• [To do] Only the text is wanted; write out each record below exactly and exclude all pictures.

• [Record extracts]
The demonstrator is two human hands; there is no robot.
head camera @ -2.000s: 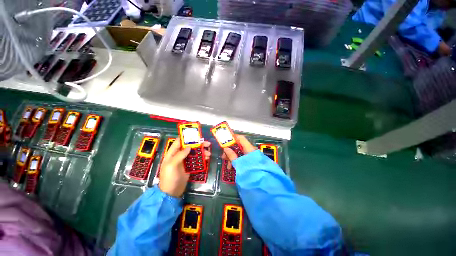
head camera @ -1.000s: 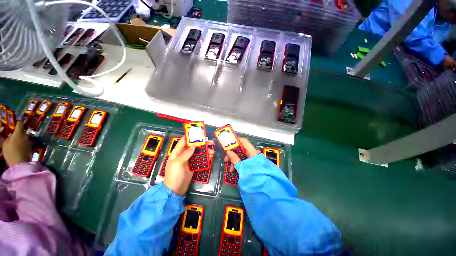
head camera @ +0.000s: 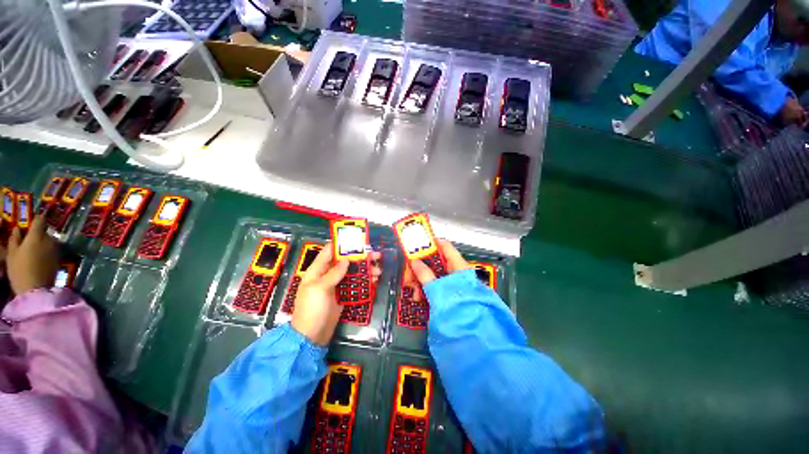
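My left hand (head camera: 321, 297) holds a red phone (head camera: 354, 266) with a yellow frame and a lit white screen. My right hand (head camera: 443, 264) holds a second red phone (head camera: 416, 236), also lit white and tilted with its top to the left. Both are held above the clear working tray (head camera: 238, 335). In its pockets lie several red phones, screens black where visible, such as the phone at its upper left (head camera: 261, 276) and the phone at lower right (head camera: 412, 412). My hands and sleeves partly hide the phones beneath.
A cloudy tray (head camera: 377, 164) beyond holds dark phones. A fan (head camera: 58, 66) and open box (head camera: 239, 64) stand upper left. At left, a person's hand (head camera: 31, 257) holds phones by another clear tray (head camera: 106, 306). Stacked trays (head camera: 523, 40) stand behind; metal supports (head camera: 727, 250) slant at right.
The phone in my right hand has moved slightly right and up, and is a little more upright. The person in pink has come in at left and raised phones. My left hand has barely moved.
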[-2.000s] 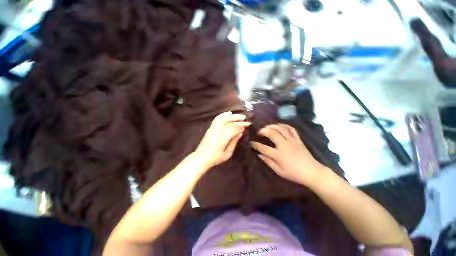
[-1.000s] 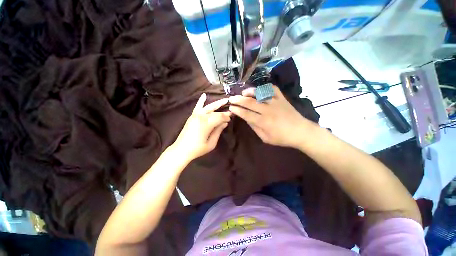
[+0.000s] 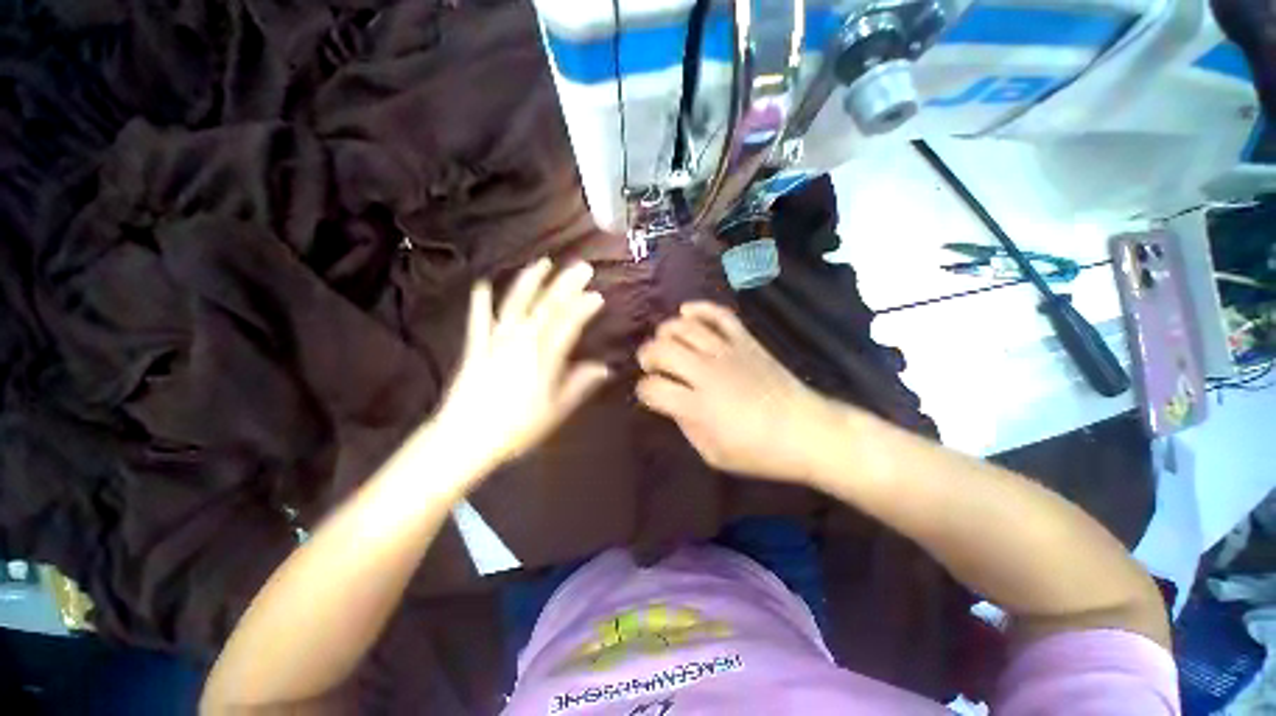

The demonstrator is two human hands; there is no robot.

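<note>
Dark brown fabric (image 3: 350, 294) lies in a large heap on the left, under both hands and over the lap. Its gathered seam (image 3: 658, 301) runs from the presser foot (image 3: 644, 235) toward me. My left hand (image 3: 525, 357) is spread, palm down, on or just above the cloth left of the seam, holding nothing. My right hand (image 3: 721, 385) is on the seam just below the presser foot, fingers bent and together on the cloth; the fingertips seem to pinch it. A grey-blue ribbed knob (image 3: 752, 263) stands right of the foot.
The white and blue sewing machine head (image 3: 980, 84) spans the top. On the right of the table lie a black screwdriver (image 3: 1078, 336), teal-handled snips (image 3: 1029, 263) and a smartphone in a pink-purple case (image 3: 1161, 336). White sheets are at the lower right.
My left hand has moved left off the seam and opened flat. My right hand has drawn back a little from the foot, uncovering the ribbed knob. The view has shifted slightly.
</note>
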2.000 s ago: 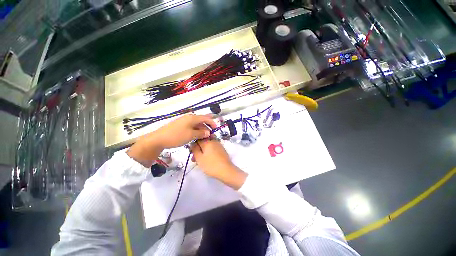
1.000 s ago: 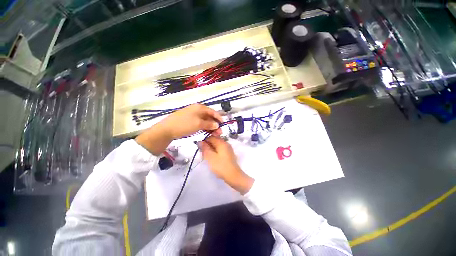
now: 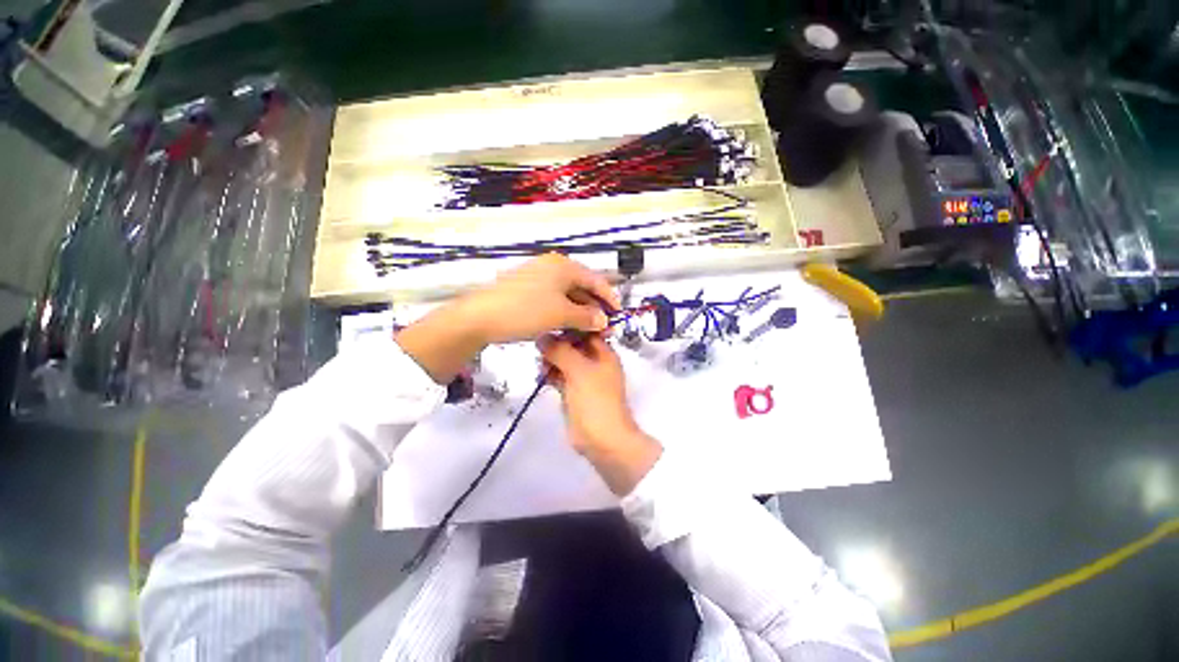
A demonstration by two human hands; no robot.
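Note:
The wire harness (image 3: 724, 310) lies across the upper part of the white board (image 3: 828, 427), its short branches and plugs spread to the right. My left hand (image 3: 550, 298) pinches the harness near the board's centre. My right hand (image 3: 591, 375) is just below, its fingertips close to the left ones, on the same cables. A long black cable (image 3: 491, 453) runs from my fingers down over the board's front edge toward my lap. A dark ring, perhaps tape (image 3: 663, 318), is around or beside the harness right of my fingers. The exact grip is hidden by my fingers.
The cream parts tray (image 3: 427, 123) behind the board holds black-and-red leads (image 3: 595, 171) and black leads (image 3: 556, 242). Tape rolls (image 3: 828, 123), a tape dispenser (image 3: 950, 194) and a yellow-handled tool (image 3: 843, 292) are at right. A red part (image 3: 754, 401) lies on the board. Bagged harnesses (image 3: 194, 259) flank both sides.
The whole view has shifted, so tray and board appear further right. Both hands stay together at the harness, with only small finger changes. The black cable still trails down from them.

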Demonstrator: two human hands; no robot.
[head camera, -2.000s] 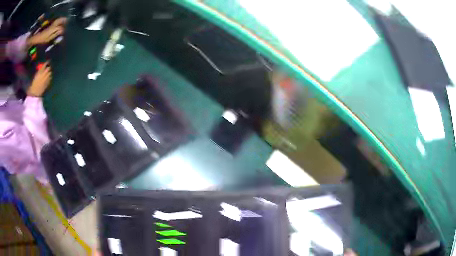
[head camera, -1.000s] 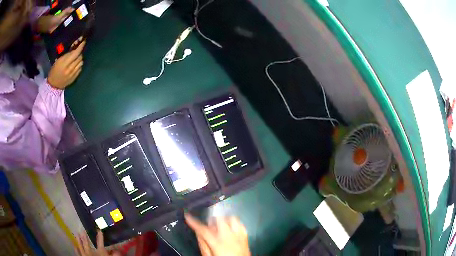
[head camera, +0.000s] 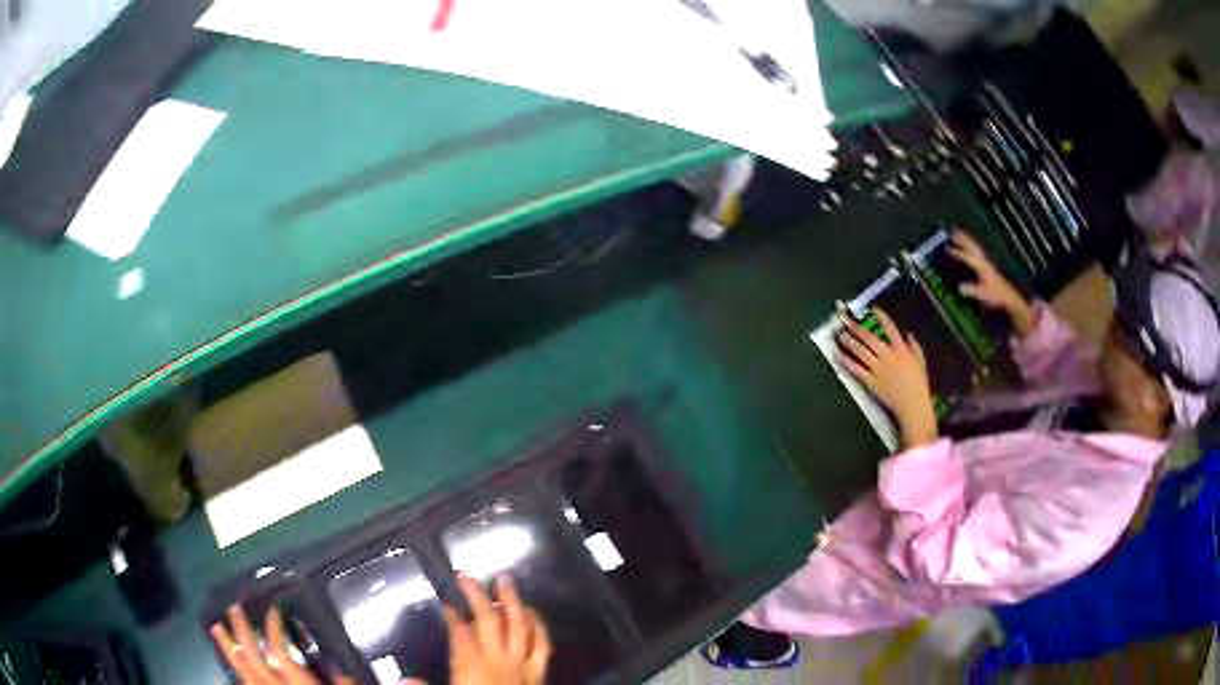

• [Your response]
The demonstrator is two human hands; there is no robot.
head camera @ -2.000s: 
head camera @ -1.000s: 
head camera @ +0.000s: 
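My left hand (head camera: 321, 297) holds a red phone (head camera: 354, 266) with a yellow frame and a lit white screen. My right hand (head camera: 443, 264) holds a second red phone (head camera: 416, 236), also lit white and tilted with its top to the left. Both are held above the clear working tray (head camera: 238, 335). In its pockets lie several red phones, screens black where visible, such as the phone at its upper left (head camera: 261, 276) and the phone at lower right (head camera: 412, 412). My hands and sleeves partly hide the phones beneath.
A cloudy tray (head camera: 377, 164) beyond holds dark phones. A fan (head camera: 58, 66) and open box (head camera: 239, 64) stand upper left. At left, a person's hand (head camera: 31, 257) holds phones by another clear tray (head camera: 106, 306). Stacked trays (head camera: 523, 40) stand behind; metal supports (head camera: 727, 250) slant at right.
The phone in my right hand has moved slightly right and up, and is a little more upright. The person in pink has come in at left and raised phones. My left hand has barely moved.
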[-2.000s] 
[-1.000s] 
[+0.000s] 

The demonstrator is two human hands; there is no robot.

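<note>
Dark brown fabric (image 3: 350, 294) lies in a large heap on the left, under both hands and over the lap. Its gathered seam (image 3: 658, 301) runs from the presser foot (image 3: 644, 235) toward me. My left hand (image 3: 525, 357) is spread, palm down, on or just above the cloth left of the seam, holding nothing. My right hand (image 3: 721, 385) is on the seam just below the presser foot, fingers bent and together on the cloth; the fingertips seem to pinch it. A grey-blue ribbed knob (image 3: 752, 263) stands right of the foot.
The white and blue sewing machine head (image 3: 980, 84) spans the top. On the right of the table lie a black screwdriver (image 3: 1078, 336), teal-handled snips (image 3: 1029, 263) and a smartphone in a pink-purple case (image 3: 1161, 336). White sheets are at the lower right.
My left hand has moved left off the seam and opened flat. My right hand has drawn back a little from the foot, uncovering the ribbed knob. The view has shifted slightly.
</note>
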2.000 s ago: 
1.000 s ago: 
now: 
A demonstration by two human hands; no robot.
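Note:
The wire harness (image 3: 724, 310) lies across the upper part of the white board (image 3: 828, 427), its short branches and plugs spread to the right. My left hand (image 3: 550, 298) pinches the harness near the board's centre. My right hand (image 3: 591, 375) is just below, its fingertips close to the left ones, on the same cables. A long black cable (image 3: 491, 453) runs from my fingers down over the board's front edge toward my lap. A dark ring, perhaps tape (image 3: 663, 318), is around or beside the harness right of my fingers. The exact grip is hidden by my fingers.
The cream parts tray (image 3: 427, 123) behind the board holds black-and-red leads (image 3: 595, 171) and black leads (image 3: 556, 242). Tape rolls (image 3: 828, 123), a tape dispenser (image 3: 950, 194) and a yellow-handled tool (image 3: 843, 292) are at right. A red part (image 3: 754, 401) lies on the board. Bagged harnesses (image 3: 194, 259) flank both sides.
The whole view has shifted, so tray and board appear further right. Both hands stay together at the harness, with only small finger changes. The black cable still trails down from them.
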
Demonstrator: two human hands; no robot.
[head camera, -2.000s] 
[head camera, -1.000s] 
[head camera, +0.000s] 

This exercise has been worked through to completion.